The array of vast pantechnicons that have disgorged equipment for numerous cycle teams and which are parked up in Playa de Muro are there because it is hoped the Mallorca Challenge will be staged in reasonable weather. They'll be lucky if they don't have to shift some snow when they head off into the mountains.

Team Sky will be without Mark Cavendish. He must have known something, as he has gone off to Qatar for a different race, leaving some of his team-mates to be lashed by the icy winds as they ride along Mallorcan roads.

And all the time, as Mallorca suffers a freeze, it is 20 degrees in the Canary Islands. Winter tourism? Enough said. For this is February. In 1956 the coldest weather on record was registered in February. Minus 13.5 degrees at Lluc; it was minus ten in Palma that year. It happens. Not as dramatically, but to expect that a winter in Mallorca will pass with consistently fine and mild weather would be a mistake.

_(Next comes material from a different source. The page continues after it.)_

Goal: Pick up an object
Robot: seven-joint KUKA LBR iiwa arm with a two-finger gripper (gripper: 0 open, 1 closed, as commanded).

There is one reason and one reason alone why there is not a buoyant winter tourism season in Mallorca and that is the weather. End of story. The good weather that there is can lull one into a false belief that the weather is good enough for airlines and tour operators to make more of a commitment, but it is a false belief because the truth can be painful. And it is often spoken in February, whether there is snow or there isn't and whether you can smell snow or not.